Cidade de Miranda do Douro

Miranda do Douro (em mirandês Miranda de l Douro) é uma cidade portuguesa, pertencente ao Distrito de Bragança, Região Norte e subregião do Alto Trás-os-Montes, Terra de Miranda, com cerca de 2 100 habitantes.
É sede de um município com 488,36 km² de área e 8 048 habitantes (2001), subdividido em 17 freguesias. O município é limitado a nordeste e sueste pela Espanha, a sudoeste pelo município de Mogadouro e a noroeste por Vimioso.
Nesta região, além do português, fala-se sua própria língua: a língua mirandesa.




Pauliteiros de Miranda
História do Concelho
Miranda do Douro, Cidade da província de Trás-os-Montes, sede de concelho e do distrito de Bragança. Está situada na parte mais meridional da província, sobre a margem direita do rio Douro, que a separa da província de Leão, Espanha, em terreno montanhoso e acantilado.
Diz o padre António Carvalho da Costa, Coreografia Portuguesa, com outros escritores Portugueses que Miranda foi uma. Cidade importantíssima no tempo dos romanos, que lhe deram o nome de Conticum, depois de Paramica, e por fim de Seponcia. Conquistada pelos Árabes em 716, estes deram-lhe o nome de Mir-Andul, que depois se corrompeu no actual de Miranda.

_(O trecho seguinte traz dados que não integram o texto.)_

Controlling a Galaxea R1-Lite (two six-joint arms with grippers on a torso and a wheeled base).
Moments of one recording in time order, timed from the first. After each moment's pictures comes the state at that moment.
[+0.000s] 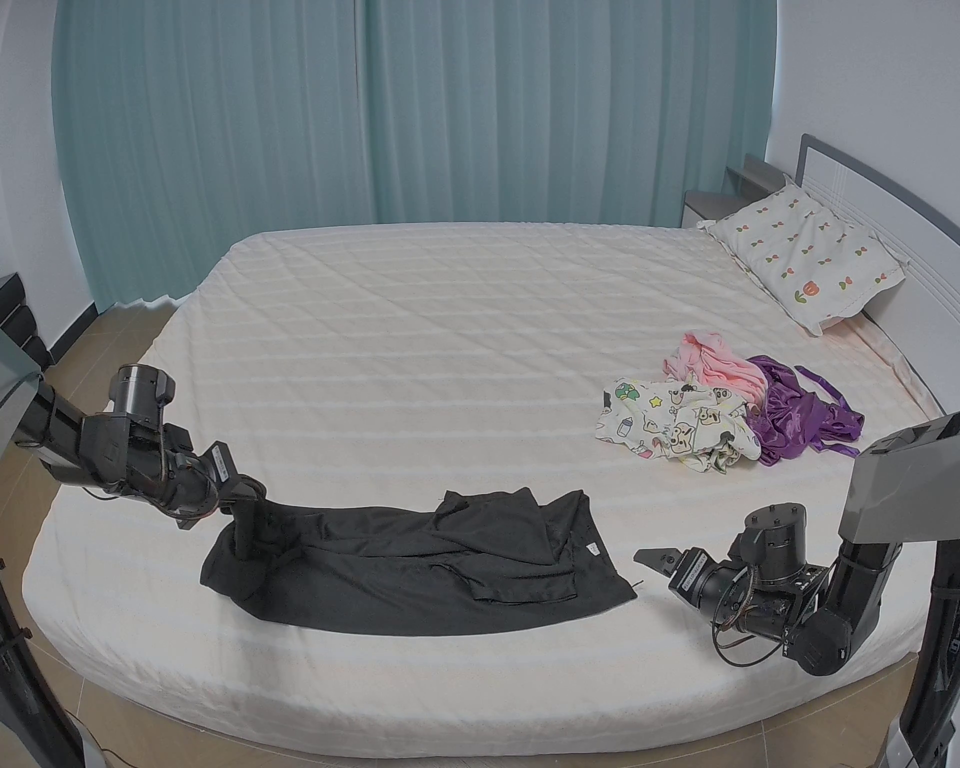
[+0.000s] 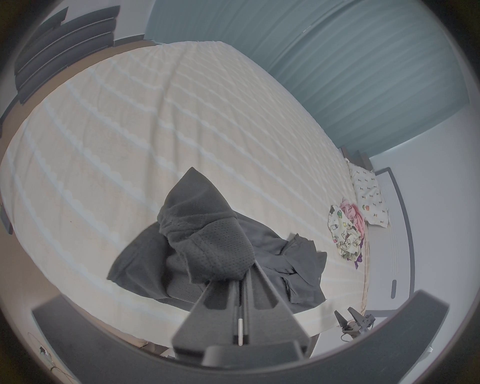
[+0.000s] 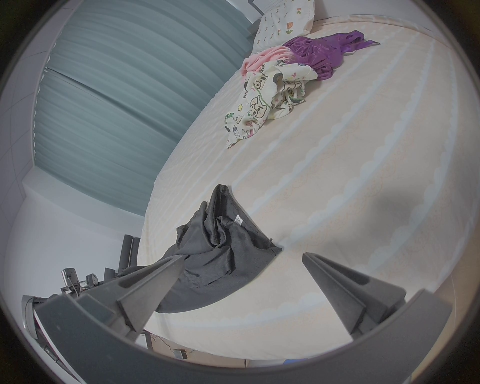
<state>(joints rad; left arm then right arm) 0.10 2.00 -1.03 -0.10 -0.39 -0.52 0.39 2.20 -0.35 -1.29 0.01 0.95</state>
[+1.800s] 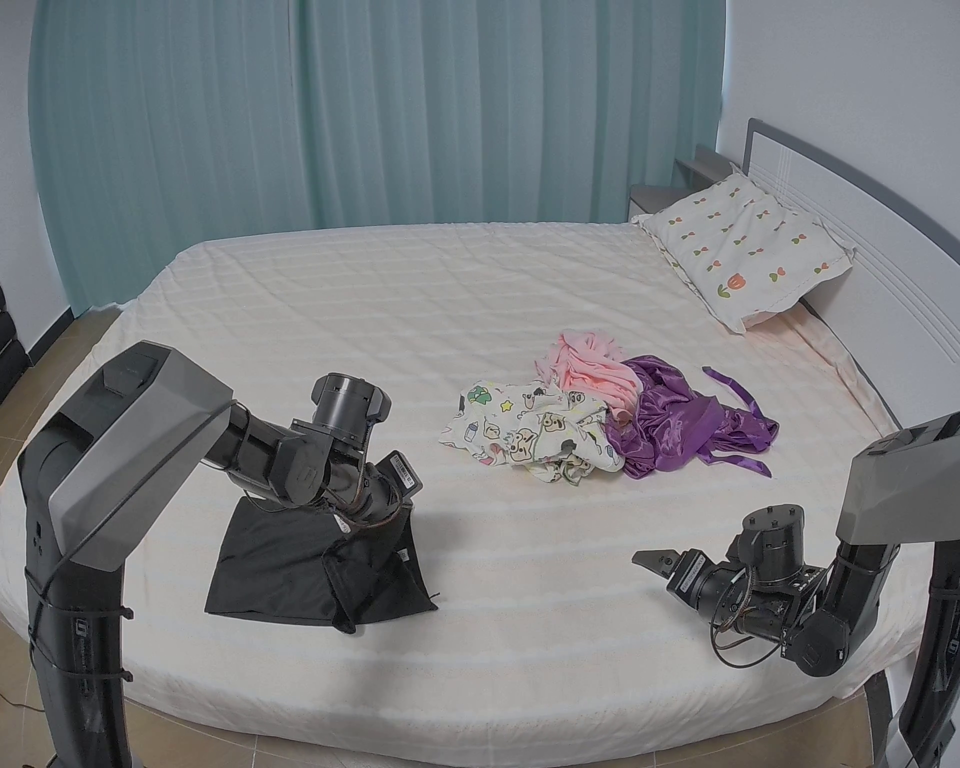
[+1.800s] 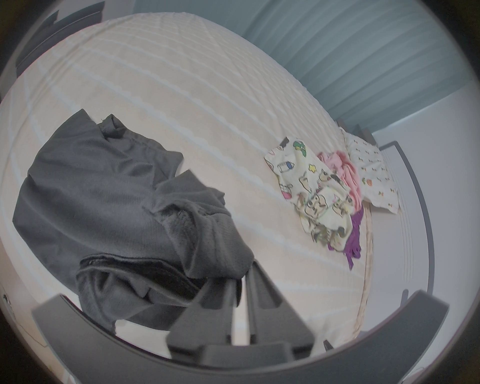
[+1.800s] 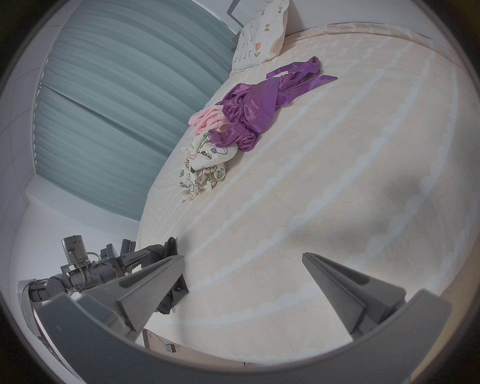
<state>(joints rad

Com as guerras entre os Lusitanos e os Árabes foi esta cidade tomada e destruída, de forma que no tempo do conde D. Henrique, estava em completo estado de ruína e quase deserta. Foi nesta miserável situação que D. Afonso Henriques a encontrou, o qual vendo a importância militar e estratégica deste ponto, não só como por ser fronteiro aos turbulentos Leoneses, com quem teve várias encarniçadas lutas, tratou de a tomar uma praça de guerra, construindo-lhe um forte Castelo e uma pequena cerca de muralhas, em 1136; nesse mesmo ano, a 9 de Novembro, lhe deu foral com muitos privilégios, sendo um dos principais o de ser couto do reino ou de homiziados, para atrair mais facilmente povoadores.

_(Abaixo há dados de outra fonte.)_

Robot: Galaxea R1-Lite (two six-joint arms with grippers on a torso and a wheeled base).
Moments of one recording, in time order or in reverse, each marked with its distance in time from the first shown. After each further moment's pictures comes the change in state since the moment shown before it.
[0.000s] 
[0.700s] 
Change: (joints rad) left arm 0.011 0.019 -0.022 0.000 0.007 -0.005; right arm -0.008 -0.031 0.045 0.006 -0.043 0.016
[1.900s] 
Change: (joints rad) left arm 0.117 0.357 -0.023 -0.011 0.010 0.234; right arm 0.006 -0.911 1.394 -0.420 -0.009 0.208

Este foral e seus privilégios foram depois confirmados em Coimbra, por D. Afonso, no ano de 1217. Convidados pelos amplos privilégios e isentos do seu foral, a população foi crescendo tanto em torno do castelo, que o mesmo D. Afonso Henriques, ou seu filho D. Sancho I, mandou construir uma outra cerca de muralhas, defendidas por algumas torres e torreões.

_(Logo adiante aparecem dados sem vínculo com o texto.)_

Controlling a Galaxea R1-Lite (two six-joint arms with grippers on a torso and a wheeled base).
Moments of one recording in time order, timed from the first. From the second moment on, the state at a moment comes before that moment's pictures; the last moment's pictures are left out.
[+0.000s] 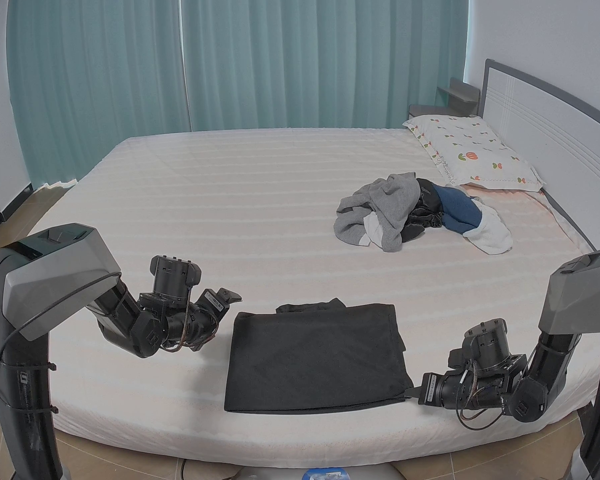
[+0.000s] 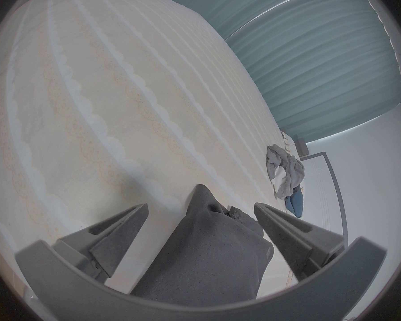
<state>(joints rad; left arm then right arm) -0.28 2.29 -0.95 -0.66 -0.09 -1.08 0.42 2.18 -0.34 -1.05 0.21 0.63</state>
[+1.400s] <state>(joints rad) -0.33 2.28 -0.70 -0.91 -0.24 -0.71 0.25 2.04 -0.25 -1.21 0.34 0.86</state>
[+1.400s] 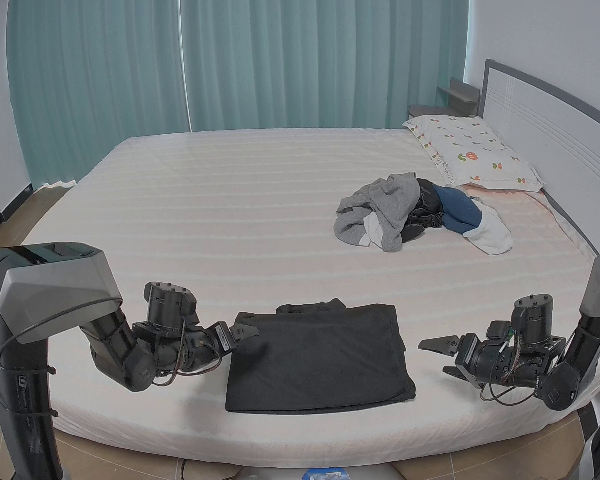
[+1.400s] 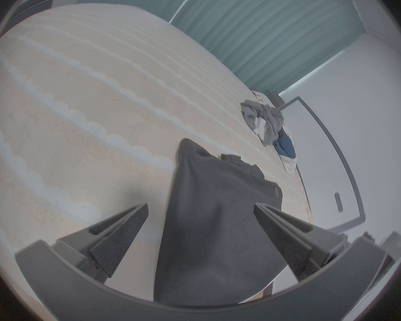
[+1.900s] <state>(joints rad) -0.36 2.31 -0.69 -0.92 -0.24 -0.68 0.20 2.16 -0.27 -1.32 0.35 0.88</state>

Quando El Rei D. Dinis subiu ao trono em 1279, as fortificações de Miranda estavam bastante deterioradas, quer pela sua má construção, quer pelas continuas guerras com os Leoneses, e o soberano mandou reedificar a povoação dando-lhe novo foral, em Santarém, a 18 de Dezembro de 1286, e a categoria de Vila, aumentando os privilégios antigos.
Um dos privilégios deste foral era o de Miranda nunca sair da coroa. O castelo estava tão desmantelado que foi preciso reconstruí-lo desde os fundamentos. As muralhas também foram ampliadas.
O castelo tinha uma porta e um postigo, e as muralhas três portas. D. Fernando I fez cunhar moeda em Miranda, usando a letra M como distintivo, posta em cima do escudo das quinas. Mais tarde, El-Rei D. Manuel deu-lhe foral novo em Santarém, no 1º de Junho de 1510. Cessaram as guerras com os castelhanos e leoneses, e a paz trouxe consigo o desenvolvimento da indústria, comércio e apicultura, nas povoações de uma e outra fronteira.
Os Espanhóis, tornando-se nossos amigos, concorreram muito para a prosperidade de Miranda, que era o centro das suas transacções com Portugal, e Miranda tornou-se florescente. No princípio do século XVI, o Arcebispo de Braga tinha um território vastíssimo, pois abrangia a maior parte da província do Minho e toda a de Trás-os-Montes, o que causava vários transtornos, prejuízos e delongas, nos negócios.
Sendo D. João III aclamado em 1521, por morte de seu pai El-Rei D.Manuel, e sendo-lhe apresentados todos os inconvenientes da grande extensão do arcebispado de Braga, resolveu criar um bispado em Trás-os-Montes, e impetrou do pontífice Paulo III a bula para a criação da nova diocese, que lhe foi concedida pela bula de 22 de Maio de 1545, sendo o seu primeiro bispo D. Toribio Lopes, que era esmoler da rainha D. Catarina. Nesse mesmo ano D. João III honrou a vila com a categoria de cidade, dando-lhe novos privilégios e foros, entre os quais se contava a prerrogativa de enviar procuradores às cortes, destinando-se-lhe para assento o 4º banco.
Supõe-se que o brasão da cidade foi concedido pelo dito soberano, consistindo num escudo coroado, tendo ao centro um castelo com três torres e sobre a torre do meio a lua em quarto crescente, com as pontas para baixo. A fortaleza, dizem, que comemora a fundação da cidade, que teve princípio no seu castelo; e a lua em crescente querem que signifique a esperança, ou o prognóstico, do engrandecimento sucessivo da povoação.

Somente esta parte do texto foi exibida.